**Your assignment:**
Exactly reproduce the lines from the one containing "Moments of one" through the last line of the data, both ends included, leaving out pictures.

═══ Given information ═══

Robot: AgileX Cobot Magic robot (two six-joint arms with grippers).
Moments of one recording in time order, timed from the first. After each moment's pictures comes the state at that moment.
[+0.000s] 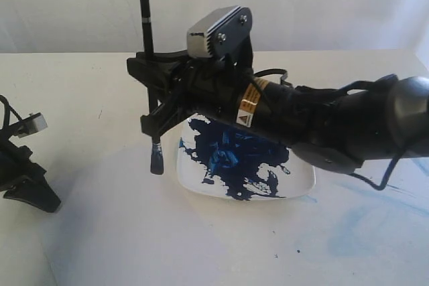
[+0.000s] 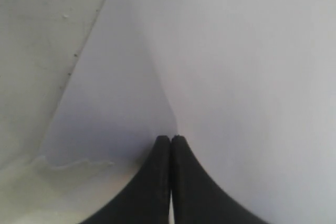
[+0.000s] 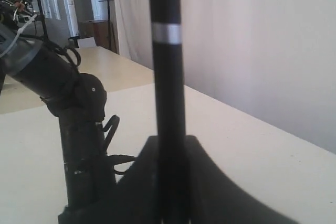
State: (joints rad) left arm 0.12 1.95 -1.03 -0.68 1.03 1.04; right arm 0.78 1.75 -0.89 -0.58 -0.96 0.42
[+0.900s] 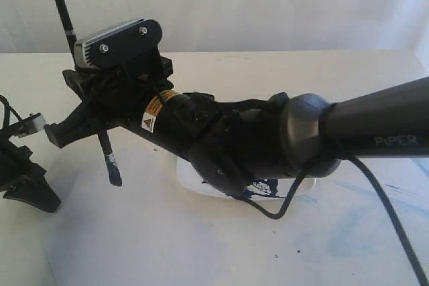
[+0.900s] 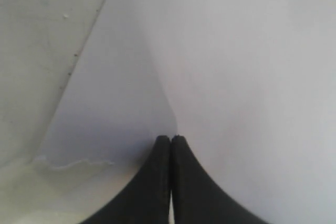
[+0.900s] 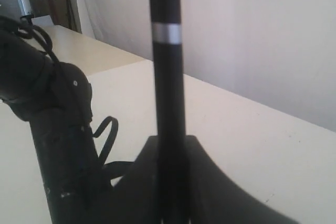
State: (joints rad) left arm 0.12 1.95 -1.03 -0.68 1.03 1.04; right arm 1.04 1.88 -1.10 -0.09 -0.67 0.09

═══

**Task response:**
Moments of one recording in time order, timed from the first. After each moment's pictures comes the state at that moment.
[+0.000s] 
[+0.000s] 
[+0.000s] 
State: (joints rad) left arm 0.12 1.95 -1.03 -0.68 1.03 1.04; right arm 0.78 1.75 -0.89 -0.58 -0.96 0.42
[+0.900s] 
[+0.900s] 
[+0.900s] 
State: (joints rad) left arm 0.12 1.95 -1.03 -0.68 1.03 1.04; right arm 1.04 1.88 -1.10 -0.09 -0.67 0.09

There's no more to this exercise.